LIS are large active arrays, while RIS are large passive arrays with elements that scatter incident signals in a semi-controllable fashion. In both cases, the word “surface” signifies that at a planar array, or even a three-dimensional array, is considered. Hence, these arrays can never observe i.i.d. fading—it is physically impossible. Moreover, a key characteristic of LIS and RIS is that the element spacing is smaller than λ/2 (to approximate a continuously controllable surface), which is yet another reason for obtaining spatial channel correlation. It is therefore worrying that several early papers on these topics are making use of the i.i.d. fading model: the analysis might be beautiful but the results are insignificant since they cannot be observed in practice.
The way forward
Even if we have reached the end of the road for the i.i.d. Rayleigh fading model, we don’t have to wander into the darkness. We just need to switch to utilizing the more general spatially correlated Rayleigh fading model. There is already a rich literature on how to design communication systems for such channels. My book “Massive MIMO networks” is one possible starting point, but not the only one.

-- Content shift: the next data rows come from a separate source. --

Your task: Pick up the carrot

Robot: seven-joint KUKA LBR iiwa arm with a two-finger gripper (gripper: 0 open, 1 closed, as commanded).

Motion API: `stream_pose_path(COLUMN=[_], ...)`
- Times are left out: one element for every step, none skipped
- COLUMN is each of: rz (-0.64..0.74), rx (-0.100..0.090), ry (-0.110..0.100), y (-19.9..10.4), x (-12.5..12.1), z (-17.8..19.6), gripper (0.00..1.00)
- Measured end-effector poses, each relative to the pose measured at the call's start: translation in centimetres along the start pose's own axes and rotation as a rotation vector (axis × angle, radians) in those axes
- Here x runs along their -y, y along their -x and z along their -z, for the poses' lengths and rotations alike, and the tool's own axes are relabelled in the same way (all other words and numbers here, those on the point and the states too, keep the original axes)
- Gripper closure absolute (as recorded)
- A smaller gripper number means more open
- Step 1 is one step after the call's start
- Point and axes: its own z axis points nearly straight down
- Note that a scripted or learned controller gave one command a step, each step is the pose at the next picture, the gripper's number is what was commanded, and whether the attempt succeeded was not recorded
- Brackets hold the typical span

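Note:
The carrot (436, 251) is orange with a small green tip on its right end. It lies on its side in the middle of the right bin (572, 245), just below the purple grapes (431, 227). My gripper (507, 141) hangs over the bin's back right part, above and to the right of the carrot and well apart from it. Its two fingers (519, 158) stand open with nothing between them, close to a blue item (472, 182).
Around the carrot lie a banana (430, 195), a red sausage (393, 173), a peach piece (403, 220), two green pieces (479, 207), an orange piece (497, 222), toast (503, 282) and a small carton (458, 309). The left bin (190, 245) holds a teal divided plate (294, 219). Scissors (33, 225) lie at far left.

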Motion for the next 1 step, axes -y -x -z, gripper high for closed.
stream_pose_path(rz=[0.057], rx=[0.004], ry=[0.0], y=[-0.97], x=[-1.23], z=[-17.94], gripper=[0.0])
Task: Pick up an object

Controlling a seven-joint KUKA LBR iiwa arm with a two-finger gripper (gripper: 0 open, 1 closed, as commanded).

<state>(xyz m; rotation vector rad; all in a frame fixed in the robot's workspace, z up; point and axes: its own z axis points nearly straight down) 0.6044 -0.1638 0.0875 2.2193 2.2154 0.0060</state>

To make the transition to physically accurate models easier, I have co-authored the paper “Rayleigh Fading Modeling and Channel Hardening for Reconfigurable Intelligent Surfaces“, which derives a spatial correlation model for LIS and RIS in isotropic scattering environments. It can take the role as the new baseline channel model that is used when no other specific channel model is studied. We also elaborate on why the classical “Kronecker approximation” of spatial correlation matrices is inaccurate; for example, it results in i.i.d. fading also for planar arrays.